Le Tchad, terre d’accueil pour les réfugiés soudanais malgré des défis nationaux croissants

Écrit par

dans

Dans le tumulte provoqué par le conflit soudanais, le Tchad s’impose comme la principale terre d’asile en Afrique centrale. Bien que la situation humanitaire ait montré des signes de stabilisation l’année dernière, cette nation reste l’une des plus fragiles au monde, peinant à couvrir les besoins vitaux de quatre millions de ses propres citoyens.

Un fardeau humanitaire sans précédent

Depuis le déclenchement des hostilités entre factions rivales au Soudan en avril 2023, environ 14 millions de personnes ont été contraintes de quitter leur foyer. Selon les données de l’ONU, cette crise déstabilise l’ensemble des sept pays frontaliers et impacte la sécurité régionale.

Le Tchad est en première ligne, devenant le pays africain qui accueille le plus grand nombre de réfugiés par habitant. D’après le HCR (Agence des Nations Unies pour les réfugiés), plus de 900 000 Soudanais ont traversé la frontière orientale depuis le début des combats. Barham Salih, Haut-Commissaire des Nations Unies pour les réfugiés, a salué cet élan de solidarité exceptionnel.

Des réfugiés soudanais fuyant les violences arrivent à la ville frontalière d'Adré, au Tchad (photo d'archives).

Une nation face à ses propres vulnérabilités

Surnommé la « Tour de Babel » pour sa diversité culturelle (plus de 200 ethnies et 100 langues), le Tchad traverse une période critique. Avec 42 % de sa population vivant sous le seuil de pauvreté, le pays doit jongler entre l’accueil massif et la gestion de crises internes majeures.

Impact climatique et insécurité alimentaire

Le changement climatique pèse lourdement sur le pays. Le lac Tchad continue de s’assécher, tandis que des inondations dévastatrices frappent le territoire. En 2024, ces crues ont anéanti 432 000 hectares de terres agricoles, impactant près de deux millions d’habitants et provoquant des épidémies de choléra.

La malnutrition atteint des seuils alarmants : on estime que deux millions d’enfants de moins de cinq ans seront touchés par la malnutrition aiguë entre fin 2025 et 2026, dont près de 484 000 cas sévères selon le Cadre intégré de classification de la sécurité alimentaire (IPC).

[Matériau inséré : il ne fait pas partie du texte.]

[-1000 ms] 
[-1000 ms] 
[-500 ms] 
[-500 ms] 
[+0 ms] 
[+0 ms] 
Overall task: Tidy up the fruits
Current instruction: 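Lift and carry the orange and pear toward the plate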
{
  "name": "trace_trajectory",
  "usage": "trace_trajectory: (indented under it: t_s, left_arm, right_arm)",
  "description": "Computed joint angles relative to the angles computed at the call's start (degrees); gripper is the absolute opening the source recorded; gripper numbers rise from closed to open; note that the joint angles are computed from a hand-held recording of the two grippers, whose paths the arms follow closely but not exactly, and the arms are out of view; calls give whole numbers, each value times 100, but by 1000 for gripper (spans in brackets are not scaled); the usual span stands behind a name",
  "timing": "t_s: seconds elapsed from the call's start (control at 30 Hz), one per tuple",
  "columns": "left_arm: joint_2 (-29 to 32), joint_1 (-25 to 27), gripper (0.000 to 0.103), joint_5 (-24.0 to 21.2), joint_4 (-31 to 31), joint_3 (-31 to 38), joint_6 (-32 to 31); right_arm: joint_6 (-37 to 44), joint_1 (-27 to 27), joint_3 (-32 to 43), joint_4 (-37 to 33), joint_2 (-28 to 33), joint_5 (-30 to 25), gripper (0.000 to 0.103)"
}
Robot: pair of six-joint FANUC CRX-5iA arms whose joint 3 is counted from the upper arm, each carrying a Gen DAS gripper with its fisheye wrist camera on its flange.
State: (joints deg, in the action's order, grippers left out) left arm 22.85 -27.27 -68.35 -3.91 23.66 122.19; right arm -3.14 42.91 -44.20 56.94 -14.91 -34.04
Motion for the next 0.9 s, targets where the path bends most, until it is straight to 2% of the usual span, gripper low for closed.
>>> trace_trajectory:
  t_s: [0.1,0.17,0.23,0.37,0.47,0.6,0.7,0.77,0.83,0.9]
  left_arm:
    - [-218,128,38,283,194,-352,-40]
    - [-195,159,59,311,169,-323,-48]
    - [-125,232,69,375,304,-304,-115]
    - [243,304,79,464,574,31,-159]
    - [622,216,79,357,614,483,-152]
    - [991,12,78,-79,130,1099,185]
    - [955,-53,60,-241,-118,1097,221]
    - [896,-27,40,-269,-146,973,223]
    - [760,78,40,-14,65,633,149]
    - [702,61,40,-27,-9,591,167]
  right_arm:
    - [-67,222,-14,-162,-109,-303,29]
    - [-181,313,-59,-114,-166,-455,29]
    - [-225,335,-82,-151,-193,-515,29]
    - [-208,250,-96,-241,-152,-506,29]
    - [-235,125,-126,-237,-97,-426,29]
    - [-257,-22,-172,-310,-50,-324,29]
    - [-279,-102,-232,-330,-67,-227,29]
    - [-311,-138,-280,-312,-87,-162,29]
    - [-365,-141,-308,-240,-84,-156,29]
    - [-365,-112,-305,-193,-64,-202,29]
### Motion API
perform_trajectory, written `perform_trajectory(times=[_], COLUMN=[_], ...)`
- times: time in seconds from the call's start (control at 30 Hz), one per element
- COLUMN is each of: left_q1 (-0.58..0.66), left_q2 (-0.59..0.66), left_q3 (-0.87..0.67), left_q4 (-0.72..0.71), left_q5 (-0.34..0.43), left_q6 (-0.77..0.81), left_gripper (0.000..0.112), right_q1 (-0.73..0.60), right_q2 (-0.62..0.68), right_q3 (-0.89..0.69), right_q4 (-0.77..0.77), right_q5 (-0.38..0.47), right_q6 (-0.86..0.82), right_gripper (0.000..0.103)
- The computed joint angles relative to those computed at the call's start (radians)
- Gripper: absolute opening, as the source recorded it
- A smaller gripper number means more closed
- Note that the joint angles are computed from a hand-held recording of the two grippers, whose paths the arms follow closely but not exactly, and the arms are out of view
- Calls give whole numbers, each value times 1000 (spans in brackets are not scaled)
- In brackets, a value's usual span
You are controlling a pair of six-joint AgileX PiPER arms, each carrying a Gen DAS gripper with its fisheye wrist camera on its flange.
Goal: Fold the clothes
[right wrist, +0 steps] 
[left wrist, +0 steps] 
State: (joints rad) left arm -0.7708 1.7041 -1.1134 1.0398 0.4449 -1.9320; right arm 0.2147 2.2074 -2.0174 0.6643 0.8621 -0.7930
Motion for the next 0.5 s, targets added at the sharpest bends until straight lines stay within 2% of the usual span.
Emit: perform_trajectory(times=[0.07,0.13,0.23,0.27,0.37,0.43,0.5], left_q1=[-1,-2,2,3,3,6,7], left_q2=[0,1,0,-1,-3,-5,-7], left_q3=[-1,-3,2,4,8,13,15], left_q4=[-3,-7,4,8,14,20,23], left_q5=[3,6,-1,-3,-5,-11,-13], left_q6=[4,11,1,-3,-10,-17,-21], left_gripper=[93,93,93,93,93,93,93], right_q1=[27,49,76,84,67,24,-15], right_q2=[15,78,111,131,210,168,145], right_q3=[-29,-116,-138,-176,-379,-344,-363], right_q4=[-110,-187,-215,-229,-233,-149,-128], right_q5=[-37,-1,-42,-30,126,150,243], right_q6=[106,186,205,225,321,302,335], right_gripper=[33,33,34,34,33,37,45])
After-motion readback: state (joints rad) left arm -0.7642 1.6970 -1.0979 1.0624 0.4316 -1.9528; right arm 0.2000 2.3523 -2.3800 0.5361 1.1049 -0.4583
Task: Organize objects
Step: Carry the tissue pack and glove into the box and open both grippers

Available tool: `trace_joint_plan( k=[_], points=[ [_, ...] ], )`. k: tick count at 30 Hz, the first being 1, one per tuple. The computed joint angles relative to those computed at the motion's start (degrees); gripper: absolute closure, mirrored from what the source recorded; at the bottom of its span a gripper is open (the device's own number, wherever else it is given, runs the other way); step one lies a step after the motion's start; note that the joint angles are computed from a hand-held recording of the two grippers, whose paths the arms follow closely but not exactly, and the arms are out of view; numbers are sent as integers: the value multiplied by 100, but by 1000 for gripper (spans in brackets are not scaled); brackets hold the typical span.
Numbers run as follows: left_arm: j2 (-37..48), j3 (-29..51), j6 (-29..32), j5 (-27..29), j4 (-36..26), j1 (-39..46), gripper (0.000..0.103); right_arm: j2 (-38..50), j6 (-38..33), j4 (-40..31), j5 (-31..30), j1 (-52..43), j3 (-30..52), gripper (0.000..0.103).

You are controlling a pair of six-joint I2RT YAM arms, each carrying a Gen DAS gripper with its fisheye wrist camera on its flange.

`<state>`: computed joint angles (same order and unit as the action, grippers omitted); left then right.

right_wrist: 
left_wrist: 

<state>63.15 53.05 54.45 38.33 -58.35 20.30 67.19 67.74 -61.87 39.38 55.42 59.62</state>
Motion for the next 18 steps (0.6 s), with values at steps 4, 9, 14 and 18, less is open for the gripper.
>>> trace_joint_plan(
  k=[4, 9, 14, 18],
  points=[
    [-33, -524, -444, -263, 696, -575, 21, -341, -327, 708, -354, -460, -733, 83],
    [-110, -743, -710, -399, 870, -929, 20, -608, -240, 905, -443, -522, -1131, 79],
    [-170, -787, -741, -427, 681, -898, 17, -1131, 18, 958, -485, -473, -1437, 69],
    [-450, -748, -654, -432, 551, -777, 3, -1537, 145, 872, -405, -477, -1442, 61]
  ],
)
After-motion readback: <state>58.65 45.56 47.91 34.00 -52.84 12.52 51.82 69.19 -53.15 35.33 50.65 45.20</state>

Pressions sécuritaires et enjeux régionaux

L’insécurité demeure une préoccupation centrale dans cette zone du Sahel. Les attaques de Boko Haram dans le bassin du lac Tchad ont déjà déplacé 250 000 personnes. Au nord, le trafic illicite et l’exploitation minière illégale s’accompagnent de violences de genre. Il est à noter que 87 % des réfugiés sont des femmes et des enfants, une population particulièrement exposée. Cette situation est suivie de près par les observateurs de la politique nigérienne et régionale en raison de la porosité des frontières.

Des forces de sécurité patrouillent à Adré, au Tchad.

L’action internationale et le soutien de l’ONU

Le gouvernement tchadien, soutenu par le HCR, a réussi à reloger 67 % des nouveaux arrivants dans des zones sécurisées. Un Plan d’action humanitaire pour 2026, doté de 986 millions de dollars, vise à secourir 3,4 millions de personnes. Stéphane Dujarric, porte-parole de l’ONU, a précisé que les efforts se concentreront sur l’est, le sud et la province du Lac.

Par ailleurs, le Conseil de sécurité des Nations Unies prévoit une réunion le 19 février pour traiter de la crise soudanaise, avec un accent particulier sur la protection des femmes face aux violences généralisées.

Un espoir de résilience : le parcours de Radwa

Malgré l’adversité, des histoires de réussite émergent. Radwa Abdelkarim, mère de six enfants ayant fui le Soudan en 2023, a transformé une aide financière du HCR en une opportunité entrepreneuriale. Installée au camp de Farchana, elle a ouvert deux épiceries et un restaurant, employant aujourd’hui 12 autres réfugiés.

« Mon objectif est de soutenir les autres femmes pour que nous puissions avancer ensemble », témoigne-t-elle, illustrant la force de la solidarité au sein des communautés déplacées alors que le pays fait face à d’importants défis liés à l’économie régionale.